Work task:
If a line in the records below contains the word "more", copy it.

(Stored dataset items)
************

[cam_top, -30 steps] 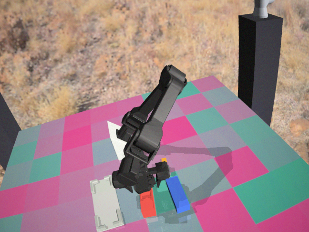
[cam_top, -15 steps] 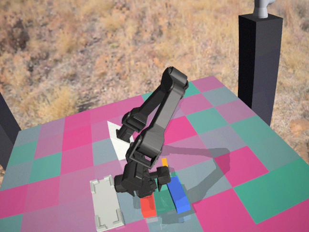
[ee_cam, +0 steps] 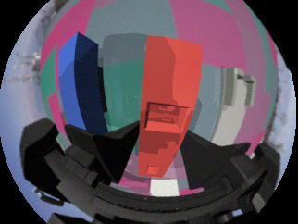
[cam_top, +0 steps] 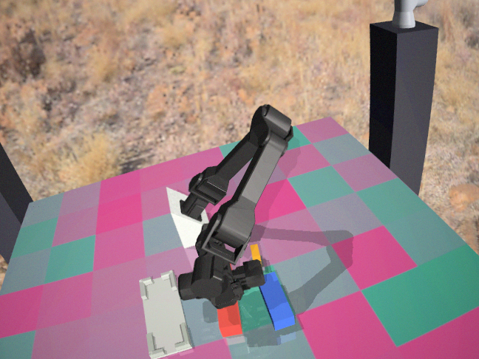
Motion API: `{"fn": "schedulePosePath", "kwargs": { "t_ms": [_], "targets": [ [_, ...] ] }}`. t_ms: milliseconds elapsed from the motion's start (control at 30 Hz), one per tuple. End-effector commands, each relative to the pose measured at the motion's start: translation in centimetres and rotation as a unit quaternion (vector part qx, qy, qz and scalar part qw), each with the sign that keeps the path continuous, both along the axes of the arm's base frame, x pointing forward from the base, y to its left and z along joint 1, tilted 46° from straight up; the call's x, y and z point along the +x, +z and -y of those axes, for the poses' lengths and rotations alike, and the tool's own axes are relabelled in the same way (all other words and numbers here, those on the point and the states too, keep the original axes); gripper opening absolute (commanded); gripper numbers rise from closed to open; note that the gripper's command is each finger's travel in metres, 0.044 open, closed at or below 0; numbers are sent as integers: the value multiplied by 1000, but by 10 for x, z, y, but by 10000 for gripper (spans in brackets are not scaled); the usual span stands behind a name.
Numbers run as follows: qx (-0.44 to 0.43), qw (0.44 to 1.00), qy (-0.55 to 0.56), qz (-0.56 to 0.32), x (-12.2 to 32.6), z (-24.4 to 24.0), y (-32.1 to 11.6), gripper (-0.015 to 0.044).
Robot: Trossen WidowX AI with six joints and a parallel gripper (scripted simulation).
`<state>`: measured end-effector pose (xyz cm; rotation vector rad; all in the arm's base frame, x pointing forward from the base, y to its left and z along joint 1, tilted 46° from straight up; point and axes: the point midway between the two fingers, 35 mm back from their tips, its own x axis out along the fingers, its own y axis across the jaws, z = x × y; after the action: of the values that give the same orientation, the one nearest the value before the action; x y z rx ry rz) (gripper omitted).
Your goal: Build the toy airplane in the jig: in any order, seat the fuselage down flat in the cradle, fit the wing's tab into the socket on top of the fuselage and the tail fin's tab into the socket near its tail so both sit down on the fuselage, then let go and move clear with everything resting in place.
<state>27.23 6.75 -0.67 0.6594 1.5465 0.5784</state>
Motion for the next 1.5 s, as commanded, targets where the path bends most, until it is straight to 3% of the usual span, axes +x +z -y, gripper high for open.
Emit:
{"fn": "schedulePosePath", "kwargs": {
  "t_ms": [0, 167, 367, 1467],
  "targets": [
    [2, 1000, -2, -1, 0, 0, 0, 171],
    [2, 1000, -2, -1, 0, 0, 0, 138],
    [0, 1000, -2, -1, 3, 7, 6, 0],
    [-4, 1000, -3, -1, 9, 80, 75, 0]
  ]
}}
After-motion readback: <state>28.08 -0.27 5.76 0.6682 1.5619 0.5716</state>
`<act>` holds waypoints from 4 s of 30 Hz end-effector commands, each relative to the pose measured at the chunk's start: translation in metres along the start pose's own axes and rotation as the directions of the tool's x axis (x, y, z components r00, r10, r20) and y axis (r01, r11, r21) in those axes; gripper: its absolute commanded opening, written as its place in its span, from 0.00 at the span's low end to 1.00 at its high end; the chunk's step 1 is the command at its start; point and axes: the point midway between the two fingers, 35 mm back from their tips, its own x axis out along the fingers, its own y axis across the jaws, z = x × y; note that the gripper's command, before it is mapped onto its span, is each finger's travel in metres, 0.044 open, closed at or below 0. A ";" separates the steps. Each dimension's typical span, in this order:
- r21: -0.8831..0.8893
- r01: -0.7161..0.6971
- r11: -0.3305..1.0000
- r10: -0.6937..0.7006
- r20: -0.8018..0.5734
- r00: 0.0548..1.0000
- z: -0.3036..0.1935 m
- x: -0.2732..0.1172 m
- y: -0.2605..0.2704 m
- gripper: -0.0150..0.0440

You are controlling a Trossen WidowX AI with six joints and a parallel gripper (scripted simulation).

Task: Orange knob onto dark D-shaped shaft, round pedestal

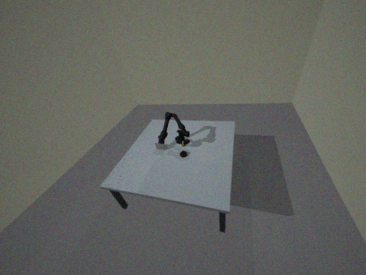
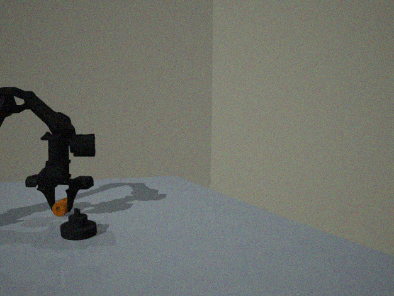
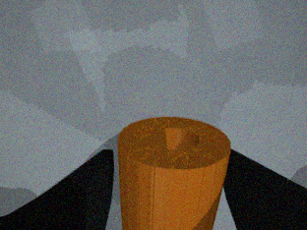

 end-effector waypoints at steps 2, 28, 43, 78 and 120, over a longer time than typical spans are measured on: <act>0.005 0.002 1.000 -0.002 -0.004 1.000 0.000 0.001 -0.001 0.59; -0.001 0.001 1.000 0.000 0.319 0.948 -0.018 -0.012 0.000 0.56; -0.002 0.001 1.000 0.001 0.550 0.835 -0.034 -0.018 -0.001 0.56; -0.009 0.002 1.000 0.007 0.895 0.446 -0.072 -0.018 -0.002 0.56; -0.008 0.007 1.000 0.004 0.894 0.448 -0.072 -0.017 -0.003 1.00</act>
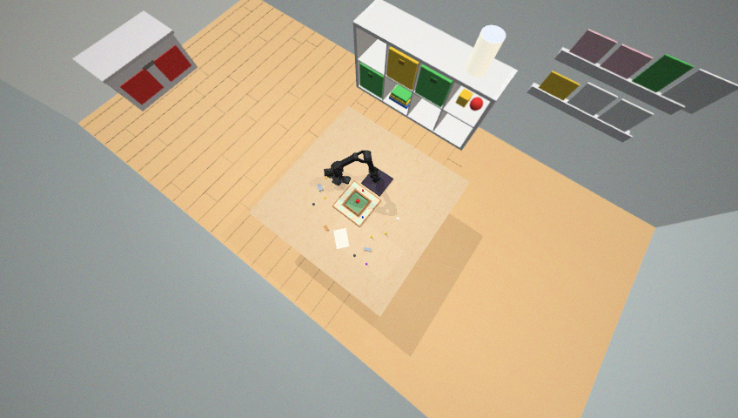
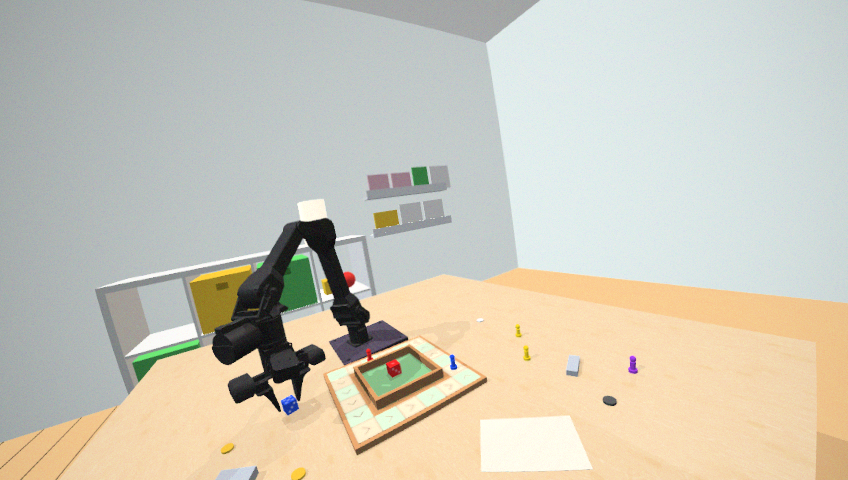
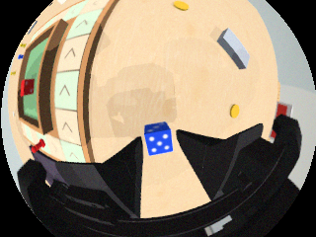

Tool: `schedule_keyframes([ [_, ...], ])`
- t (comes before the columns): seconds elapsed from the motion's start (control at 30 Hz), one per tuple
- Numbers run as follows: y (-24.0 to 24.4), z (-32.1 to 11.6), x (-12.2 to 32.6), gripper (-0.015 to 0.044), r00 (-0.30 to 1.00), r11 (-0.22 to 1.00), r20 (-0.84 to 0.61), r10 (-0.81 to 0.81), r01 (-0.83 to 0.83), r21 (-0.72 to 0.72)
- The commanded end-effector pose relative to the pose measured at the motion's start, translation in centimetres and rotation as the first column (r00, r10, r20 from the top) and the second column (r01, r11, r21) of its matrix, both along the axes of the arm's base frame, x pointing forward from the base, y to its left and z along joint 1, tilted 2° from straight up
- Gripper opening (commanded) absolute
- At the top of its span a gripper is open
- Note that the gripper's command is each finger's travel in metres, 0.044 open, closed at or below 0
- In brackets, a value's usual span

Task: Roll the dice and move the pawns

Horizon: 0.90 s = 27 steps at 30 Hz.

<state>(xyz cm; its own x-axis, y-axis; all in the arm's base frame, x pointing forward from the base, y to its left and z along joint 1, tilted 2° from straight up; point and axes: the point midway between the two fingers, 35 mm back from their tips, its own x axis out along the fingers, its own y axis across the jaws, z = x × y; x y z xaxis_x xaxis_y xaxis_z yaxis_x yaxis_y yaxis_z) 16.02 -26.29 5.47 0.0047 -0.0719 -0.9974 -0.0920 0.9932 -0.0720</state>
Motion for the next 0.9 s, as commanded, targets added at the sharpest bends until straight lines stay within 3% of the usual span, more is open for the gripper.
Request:
schedule_keyframes([
  [0.0,0.1,-0.3,0.0,0.0111,1.000,1.000,0.000,0.006,-0.006,0.006],
  [0.23,0.1,-0.3,0.0,0.0064,1.000,1.000,0.000,0.006,-0.006,0.006],
  [0.33,0.0,0.0,0.0,0.0000,1.000,1.000,0.000,0.006,-0.006,0.006],
  [0.87,-0.5,7.8,0.4,0.0000,1.000,1.000,0.001,0.006,-0.006,0.005],
])
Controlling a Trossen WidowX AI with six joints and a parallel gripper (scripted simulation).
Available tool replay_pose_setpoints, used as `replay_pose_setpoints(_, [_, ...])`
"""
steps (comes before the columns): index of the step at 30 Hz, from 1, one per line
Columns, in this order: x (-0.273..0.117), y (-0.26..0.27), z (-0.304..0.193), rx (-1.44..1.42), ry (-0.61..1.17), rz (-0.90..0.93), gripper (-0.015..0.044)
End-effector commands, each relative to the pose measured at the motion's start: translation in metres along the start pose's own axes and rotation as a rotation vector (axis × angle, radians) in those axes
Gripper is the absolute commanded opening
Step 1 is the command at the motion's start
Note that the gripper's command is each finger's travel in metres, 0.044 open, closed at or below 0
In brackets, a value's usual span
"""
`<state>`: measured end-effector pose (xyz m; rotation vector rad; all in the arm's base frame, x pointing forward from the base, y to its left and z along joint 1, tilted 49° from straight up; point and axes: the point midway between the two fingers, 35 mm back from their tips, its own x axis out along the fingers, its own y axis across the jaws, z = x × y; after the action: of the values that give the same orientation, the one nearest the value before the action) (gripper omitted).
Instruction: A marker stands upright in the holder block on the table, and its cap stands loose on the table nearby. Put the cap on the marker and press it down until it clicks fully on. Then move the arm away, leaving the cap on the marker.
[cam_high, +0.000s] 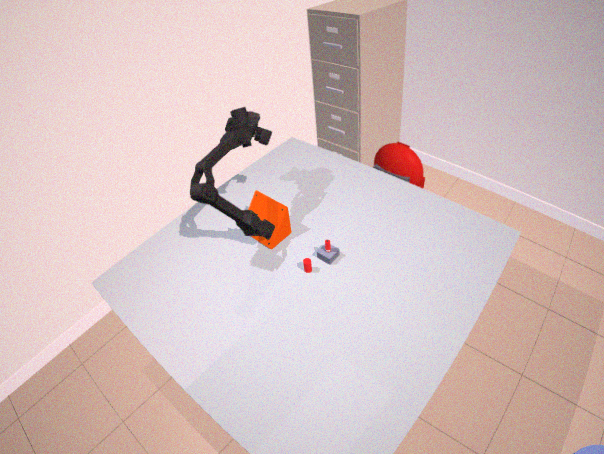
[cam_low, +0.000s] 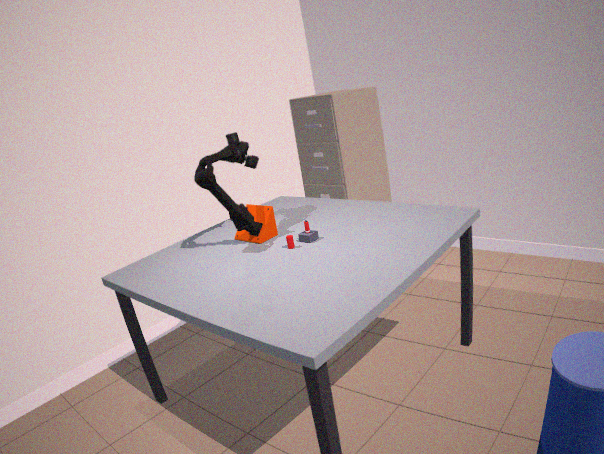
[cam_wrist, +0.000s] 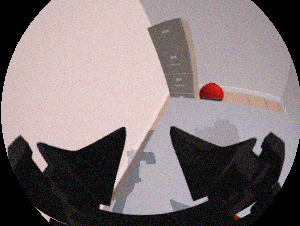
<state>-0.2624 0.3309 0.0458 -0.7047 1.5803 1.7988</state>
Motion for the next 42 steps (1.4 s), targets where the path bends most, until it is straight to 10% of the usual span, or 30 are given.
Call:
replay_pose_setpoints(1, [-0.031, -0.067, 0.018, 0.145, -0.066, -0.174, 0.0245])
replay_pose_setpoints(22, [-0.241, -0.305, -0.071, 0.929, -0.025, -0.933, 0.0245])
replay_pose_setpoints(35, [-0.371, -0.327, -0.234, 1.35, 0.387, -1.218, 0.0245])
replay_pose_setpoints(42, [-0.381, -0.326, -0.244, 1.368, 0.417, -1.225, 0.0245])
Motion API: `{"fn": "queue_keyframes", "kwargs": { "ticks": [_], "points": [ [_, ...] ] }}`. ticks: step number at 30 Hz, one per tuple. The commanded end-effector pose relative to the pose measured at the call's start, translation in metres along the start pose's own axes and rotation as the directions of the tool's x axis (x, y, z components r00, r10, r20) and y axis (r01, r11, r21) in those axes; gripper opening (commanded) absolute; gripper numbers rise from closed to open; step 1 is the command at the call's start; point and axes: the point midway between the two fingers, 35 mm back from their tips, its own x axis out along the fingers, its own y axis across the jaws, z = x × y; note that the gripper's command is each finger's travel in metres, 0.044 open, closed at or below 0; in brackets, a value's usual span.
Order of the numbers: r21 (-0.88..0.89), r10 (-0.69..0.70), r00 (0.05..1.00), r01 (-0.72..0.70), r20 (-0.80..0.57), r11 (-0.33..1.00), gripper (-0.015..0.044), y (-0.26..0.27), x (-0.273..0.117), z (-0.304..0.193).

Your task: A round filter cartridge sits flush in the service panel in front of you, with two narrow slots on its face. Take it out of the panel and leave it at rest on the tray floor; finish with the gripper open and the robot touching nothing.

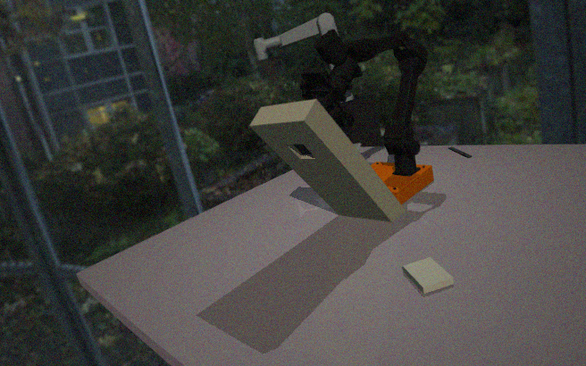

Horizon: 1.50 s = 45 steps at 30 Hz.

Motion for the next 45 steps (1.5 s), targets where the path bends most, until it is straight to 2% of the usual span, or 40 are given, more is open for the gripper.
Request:
{"fn": "queue_keyframes", "kwargs": {
  "ticks": [1, 45],
  "points": [
    [0.005, -0.006, 1.0, 0.006, 0.003, 1.0, 0.0093, -0.002, 0.008, 0.0],
    [0.005, -0.006, 1.0, 0.006, 0.003, 1.0, 0.0093, -0.003, 0.018, 0.001]
  ]
}}
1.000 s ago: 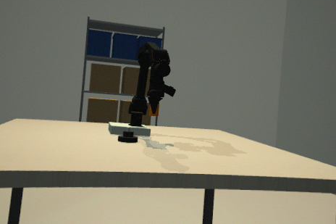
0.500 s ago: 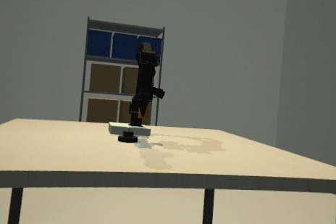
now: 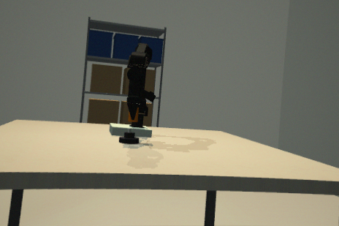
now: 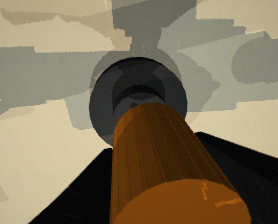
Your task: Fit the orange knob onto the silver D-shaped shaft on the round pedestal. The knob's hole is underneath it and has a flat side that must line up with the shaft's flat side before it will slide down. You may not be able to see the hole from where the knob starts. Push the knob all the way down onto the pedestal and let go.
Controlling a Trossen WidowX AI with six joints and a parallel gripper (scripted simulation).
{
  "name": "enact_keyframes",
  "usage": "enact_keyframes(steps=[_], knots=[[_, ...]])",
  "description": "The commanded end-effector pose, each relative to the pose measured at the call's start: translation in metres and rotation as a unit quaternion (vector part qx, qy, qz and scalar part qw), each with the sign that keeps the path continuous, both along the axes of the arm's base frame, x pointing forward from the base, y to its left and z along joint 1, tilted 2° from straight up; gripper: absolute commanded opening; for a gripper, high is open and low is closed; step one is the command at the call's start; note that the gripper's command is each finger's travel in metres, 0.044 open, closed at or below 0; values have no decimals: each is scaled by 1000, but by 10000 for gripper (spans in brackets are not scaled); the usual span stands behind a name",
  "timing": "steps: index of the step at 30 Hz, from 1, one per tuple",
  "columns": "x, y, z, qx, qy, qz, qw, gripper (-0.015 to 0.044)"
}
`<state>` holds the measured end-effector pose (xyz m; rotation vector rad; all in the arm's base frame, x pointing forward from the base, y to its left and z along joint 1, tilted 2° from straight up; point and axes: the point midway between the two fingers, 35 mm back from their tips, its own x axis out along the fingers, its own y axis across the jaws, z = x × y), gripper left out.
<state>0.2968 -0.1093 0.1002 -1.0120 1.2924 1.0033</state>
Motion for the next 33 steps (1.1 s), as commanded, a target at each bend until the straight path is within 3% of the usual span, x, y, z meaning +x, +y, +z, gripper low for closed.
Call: enact_keyframes(steps=[1,18,33], knots=[[-4,-9,-4,0,0,2,1000,0],[-4,-12,-4,5,3,-201,980,0],[-2,-7,-4,11,5,-394,919,0]])
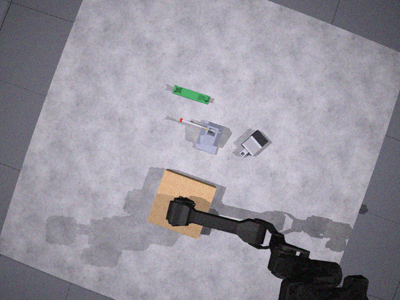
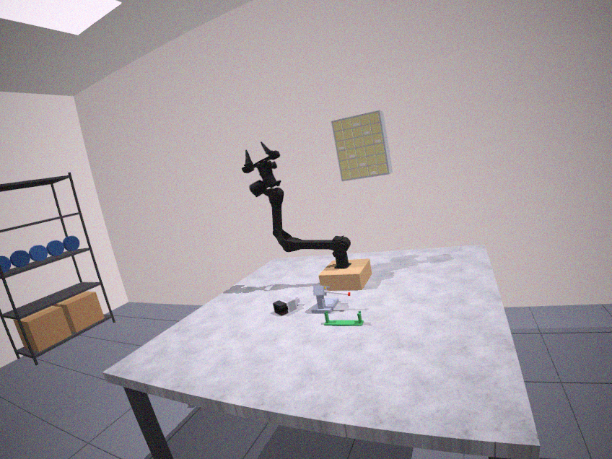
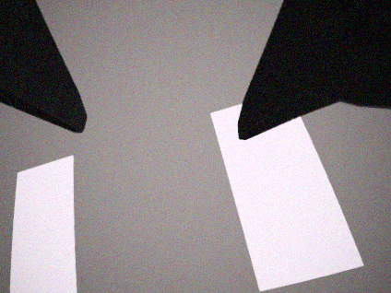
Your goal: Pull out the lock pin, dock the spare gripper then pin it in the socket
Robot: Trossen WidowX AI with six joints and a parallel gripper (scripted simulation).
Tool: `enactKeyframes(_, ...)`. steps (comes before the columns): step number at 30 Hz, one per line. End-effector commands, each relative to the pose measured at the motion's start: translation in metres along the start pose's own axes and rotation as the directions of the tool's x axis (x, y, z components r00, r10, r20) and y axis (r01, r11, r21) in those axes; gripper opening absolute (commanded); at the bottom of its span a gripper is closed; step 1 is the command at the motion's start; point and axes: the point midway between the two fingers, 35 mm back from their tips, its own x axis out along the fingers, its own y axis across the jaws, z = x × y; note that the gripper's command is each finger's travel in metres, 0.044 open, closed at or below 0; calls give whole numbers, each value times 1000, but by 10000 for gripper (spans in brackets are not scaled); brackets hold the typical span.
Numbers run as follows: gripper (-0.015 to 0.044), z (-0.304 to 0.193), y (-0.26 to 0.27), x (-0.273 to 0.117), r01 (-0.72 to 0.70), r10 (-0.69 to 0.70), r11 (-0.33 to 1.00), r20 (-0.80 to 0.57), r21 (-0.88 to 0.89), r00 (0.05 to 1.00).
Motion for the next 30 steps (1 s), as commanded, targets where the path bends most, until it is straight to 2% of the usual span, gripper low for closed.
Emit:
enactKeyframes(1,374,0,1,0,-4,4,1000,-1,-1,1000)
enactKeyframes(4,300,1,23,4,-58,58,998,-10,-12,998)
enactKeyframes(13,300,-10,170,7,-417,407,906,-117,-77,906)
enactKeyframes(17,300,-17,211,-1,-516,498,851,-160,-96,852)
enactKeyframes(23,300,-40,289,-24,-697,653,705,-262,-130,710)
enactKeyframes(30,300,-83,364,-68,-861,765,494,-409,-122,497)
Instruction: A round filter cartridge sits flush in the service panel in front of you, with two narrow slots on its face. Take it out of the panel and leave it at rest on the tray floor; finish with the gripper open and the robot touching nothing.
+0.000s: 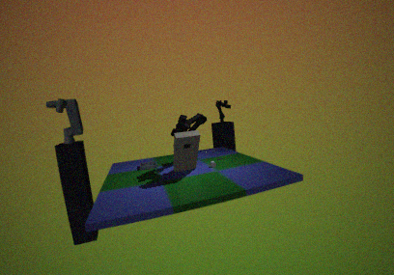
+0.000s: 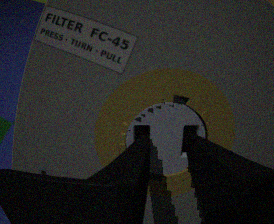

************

Reply:
Motion for the next 0.9 s, as commanded, targets added at the sharpest bends until straight lines stay within 3% of the usual span, more is open for the gripper.
Motion for the next 45 steps (1.5 s), targets where the path bends most, until it is straight to 2% of the usual span, or 40 are given, more is open for the gripper.

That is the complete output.